Battuta anduvo por la costa norte de África, chapoteando todo el rato, hasta llegar a Alejandría, en Egipto, donde se bebió de un golpe tres vasos de limonada, que buena falta le hacían. Cruzó Palestina y Siria sin detenerse más que para hacerse un retrato al carboncillo para llevarse de recuerdo. Siguió su camino hasta llegar a Irak, en cuyas posadas le clavaron, dejándole sin un dinar. A partir de allí, su viaje se volvió más trabajoso, pues tuvo que desempeñar diversos oficios para sustentarse y costearse las sandalias, porque ¡hay que ver cómo destrozaba el calzado este hombre!
Fue camellero hasta llegar a Persia, donde se dedicó a vender seguros de vida durante un tiempo. Bajó luego a Arabia, hasta alcanzar La Meca y poder presumir de haber estado allí. En Yemen se dedicó a un oficio no muy bien visto, que implicaba conocer (y dar a conocer) a muchas señoritas. En un barco a la India hizo las veces de cocinero. El bajel arribó a las costas de Malabar con una tripulación muy mermada.
Una vez allí, como la comida picante le hacía daño al estómago, decidió irse a la China y, sin pensárselo dos veces, se marchó. Pasó por Nepal (donde cazó un ratón, para que le hiciera compañía). Se dirigió luego en dirección a Tánger, ya desorientado del todo, pero con bastante buena puntería, porque acabó en el África occidental. En Tombuctú cogió la gripe y, desde allí, regresó a su país natal, donde se encontró con que su vecino, Qasim al-Barda, no le había regado las plantas en su ausencia como le había prometido hacer, por lo que se le habían secado todas.

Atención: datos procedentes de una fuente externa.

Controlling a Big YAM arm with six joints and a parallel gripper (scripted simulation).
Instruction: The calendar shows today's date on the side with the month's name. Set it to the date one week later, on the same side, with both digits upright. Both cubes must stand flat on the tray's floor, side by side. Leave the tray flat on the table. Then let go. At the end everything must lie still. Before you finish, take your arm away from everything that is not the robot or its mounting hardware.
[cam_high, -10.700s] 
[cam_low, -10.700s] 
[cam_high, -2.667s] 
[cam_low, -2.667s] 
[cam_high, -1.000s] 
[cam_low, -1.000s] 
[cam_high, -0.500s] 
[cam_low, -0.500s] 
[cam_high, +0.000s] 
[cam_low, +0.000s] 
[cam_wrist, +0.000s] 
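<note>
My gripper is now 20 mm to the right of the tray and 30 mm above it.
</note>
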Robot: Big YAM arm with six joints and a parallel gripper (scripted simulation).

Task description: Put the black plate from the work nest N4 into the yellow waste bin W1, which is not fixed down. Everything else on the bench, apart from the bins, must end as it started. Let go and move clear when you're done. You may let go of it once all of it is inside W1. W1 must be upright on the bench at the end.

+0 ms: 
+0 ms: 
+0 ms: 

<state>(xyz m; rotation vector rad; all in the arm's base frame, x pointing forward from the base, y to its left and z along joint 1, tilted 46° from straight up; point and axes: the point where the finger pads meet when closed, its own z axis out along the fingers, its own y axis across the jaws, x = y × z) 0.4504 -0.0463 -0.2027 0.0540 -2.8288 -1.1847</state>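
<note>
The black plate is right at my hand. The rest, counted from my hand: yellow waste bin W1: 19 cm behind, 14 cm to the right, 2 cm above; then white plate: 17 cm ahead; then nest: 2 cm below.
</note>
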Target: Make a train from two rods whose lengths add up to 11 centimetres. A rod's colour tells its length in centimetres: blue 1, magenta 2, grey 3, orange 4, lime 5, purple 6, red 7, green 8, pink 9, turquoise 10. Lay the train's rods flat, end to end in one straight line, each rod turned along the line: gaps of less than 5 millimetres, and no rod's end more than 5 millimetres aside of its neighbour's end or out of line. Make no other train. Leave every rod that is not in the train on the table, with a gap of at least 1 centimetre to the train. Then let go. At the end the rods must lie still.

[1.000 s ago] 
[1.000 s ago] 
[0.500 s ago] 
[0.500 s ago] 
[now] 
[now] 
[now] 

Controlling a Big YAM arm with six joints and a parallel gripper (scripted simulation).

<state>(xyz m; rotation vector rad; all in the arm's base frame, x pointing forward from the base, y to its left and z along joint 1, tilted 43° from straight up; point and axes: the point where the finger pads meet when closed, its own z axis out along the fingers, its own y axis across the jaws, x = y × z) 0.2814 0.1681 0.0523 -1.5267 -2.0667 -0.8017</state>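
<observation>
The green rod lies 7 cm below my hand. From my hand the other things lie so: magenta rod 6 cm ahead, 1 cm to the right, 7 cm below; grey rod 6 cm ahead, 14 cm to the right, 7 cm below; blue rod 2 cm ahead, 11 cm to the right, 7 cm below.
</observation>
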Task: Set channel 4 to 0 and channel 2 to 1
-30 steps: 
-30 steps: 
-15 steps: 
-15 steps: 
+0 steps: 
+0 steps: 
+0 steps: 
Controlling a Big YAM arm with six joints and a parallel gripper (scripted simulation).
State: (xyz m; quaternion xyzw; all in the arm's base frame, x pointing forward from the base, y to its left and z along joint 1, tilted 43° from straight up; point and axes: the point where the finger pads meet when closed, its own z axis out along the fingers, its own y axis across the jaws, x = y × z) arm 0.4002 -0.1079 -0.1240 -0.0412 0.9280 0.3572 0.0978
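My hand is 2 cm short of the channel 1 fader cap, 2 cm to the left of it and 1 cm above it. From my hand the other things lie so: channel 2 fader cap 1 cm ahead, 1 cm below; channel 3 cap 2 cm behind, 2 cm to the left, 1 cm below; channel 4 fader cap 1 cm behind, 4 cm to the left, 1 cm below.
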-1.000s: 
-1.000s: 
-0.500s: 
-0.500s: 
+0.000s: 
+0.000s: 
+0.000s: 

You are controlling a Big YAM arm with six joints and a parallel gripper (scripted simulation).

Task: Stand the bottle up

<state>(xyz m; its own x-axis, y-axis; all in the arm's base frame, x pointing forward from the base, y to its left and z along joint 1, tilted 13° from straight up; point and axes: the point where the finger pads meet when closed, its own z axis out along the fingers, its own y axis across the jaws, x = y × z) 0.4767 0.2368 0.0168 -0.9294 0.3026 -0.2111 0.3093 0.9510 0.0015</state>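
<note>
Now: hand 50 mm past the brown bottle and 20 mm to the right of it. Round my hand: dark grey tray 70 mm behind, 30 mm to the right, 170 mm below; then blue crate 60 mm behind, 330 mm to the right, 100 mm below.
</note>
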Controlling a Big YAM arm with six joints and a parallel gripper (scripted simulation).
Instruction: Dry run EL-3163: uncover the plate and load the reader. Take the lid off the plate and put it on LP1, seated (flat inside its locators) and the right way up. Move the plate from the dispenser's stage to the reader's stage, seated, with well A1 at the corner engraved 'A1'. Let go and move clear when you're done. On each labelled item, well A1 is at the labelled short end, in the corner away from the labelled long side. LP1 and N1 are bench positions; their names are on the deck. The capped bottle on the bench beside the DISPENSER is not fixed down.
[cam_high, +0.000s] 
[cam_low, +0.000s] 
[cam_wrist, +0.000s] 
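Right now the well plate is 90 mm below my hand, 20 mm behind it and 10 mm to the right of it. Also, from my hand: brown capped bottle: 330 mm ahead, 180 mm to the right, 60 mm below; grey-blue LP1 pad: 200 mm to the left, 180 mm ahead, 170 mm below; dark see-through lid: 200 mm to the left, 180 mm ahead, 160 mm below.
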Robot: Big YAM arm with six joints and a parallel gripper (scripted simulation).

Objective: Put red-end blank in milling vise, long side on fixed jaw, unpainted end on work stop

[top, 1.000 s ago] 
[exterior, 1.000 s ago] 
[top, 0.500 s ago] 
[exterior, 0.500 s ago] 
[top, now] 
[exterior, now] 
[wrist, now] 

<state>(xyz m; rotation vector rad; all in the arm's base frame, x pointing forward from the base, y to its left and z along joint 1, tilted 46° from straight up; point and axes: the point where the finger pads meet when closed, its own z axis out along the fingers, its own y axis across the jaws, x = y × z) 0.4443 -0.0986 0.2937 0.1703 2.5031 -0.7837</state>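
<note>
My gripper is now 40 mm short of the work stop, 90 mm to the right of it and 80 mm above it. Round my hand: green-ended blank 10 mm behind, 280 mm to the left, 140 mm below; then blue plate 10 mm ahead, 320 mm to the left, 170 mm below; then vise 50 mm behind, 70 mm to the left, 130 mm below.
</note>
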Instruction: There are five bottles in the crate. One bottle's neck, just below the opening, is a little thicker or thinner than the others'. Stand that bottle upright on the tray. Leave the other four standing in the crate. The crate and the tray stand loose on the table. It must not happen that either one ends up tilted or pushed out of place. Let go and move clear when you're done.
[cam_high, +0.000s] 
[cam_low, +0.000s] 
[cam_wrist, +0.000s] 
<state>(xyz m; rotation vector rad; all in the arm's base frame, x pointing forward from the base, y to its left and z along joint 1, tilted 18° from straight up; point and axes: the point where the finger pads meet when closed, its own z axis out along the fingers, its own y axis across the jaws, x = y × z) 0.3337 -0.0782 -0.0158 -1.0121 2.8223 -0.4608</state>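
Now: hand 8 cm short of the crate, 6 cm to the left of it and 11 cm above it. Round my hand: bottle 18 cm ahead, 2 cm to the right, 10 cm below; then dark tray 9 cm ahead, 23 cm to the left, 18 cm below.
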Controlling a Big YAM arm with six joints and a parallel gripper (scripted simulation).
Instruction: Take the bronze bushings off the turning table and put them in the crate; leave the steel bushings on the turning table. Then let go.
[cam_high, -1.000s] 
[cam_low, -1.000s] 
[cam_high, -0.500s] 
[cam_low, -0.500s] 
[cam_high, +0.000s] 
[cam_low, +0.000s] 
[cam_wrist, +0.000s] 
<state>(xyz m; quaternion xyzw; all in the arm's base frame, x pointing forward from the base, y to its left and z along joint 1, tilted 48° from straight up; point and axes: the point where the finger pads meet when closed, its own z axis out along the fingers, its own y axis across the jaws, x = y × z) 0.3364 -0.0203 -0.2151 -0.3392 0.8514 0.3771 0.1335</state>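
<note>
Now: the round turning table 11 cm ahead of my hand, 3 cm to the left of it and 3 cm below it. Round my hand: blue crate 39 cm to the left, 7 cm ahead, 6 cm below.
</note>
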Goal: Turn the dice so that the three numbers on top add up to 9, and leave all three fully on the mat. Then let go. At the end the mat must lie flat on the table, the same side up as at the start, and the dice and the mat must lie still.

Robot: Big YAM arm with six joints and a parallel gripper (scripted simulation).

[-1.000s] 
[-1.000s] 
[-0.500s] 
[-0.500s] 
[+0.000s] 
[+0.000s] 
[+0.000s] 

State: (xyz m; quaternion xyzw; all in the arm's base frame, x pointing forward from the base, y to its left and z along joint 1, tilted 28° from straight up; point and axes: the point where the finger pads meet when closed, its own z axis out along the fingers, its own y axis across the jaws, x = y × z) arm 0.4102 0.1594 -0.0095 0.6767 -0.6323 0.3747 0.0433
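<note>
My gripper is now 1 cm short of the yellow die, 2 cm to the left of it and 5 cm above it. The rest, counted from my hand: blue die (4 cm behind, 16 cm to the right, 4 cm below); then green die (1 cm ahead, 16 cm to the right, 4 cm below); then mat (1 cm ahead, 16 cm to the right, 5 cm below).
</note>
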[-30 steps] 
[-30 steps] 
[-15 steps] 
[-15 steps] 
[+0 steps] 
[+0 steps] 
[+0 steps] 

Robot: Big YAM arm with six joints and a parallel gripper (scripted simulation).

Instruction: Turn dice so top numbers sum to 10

Hay unas cuantas anécdotas un tanto vergonzantes de la vida de este viajero que a él no le hubiera gustado que se contaran, pero que nosotros hacemos públicas porque nos cae muy antipático (por una razón que expondremos más adelante).
Durante una de sus estancias en La Meca se dedicó a vender buñuelos a los peregrinos a precios exorbitantes y arreglándoselas para no pagar los impuestos, por lo que las autoridades de la ciudad acabaron por echarle de allí a patadas.
En Anatolia ejerció por varios meses el oficio de traductor de arameo, sin saber ni una sola palabra de tal lengua y sin que nadie descubriera su superchería.
En las islas Maldivas se metió en política y, por ser demasiado de izquierdas para lo que se estilaba en su época, le expulsaron de allí también a gorrazos.
Con su costumbre de lavarse poco para no tener que cargar en su equipaje con una pastilla de jabón, contribuyó a propagar diversas enfermedades infecciosas en las ciudades donde pernoctaba.
Battuta estuvo en la península ibérica, donde visitó Ronda, Marbella, Málaga, Alhama, Granada y algún sitio más. De todos estos lugares salió escapado, huyendo al amanecer y sin pagar la posada.
A Yuzayi nunca le remuneró por su trabajo, incumpliendo flagrantemente lo que le había prometido. (Y es esto por lo que a nosotros —que también hemos escrito cosas para que las firmaran otros— no nos puede caer bien este señor).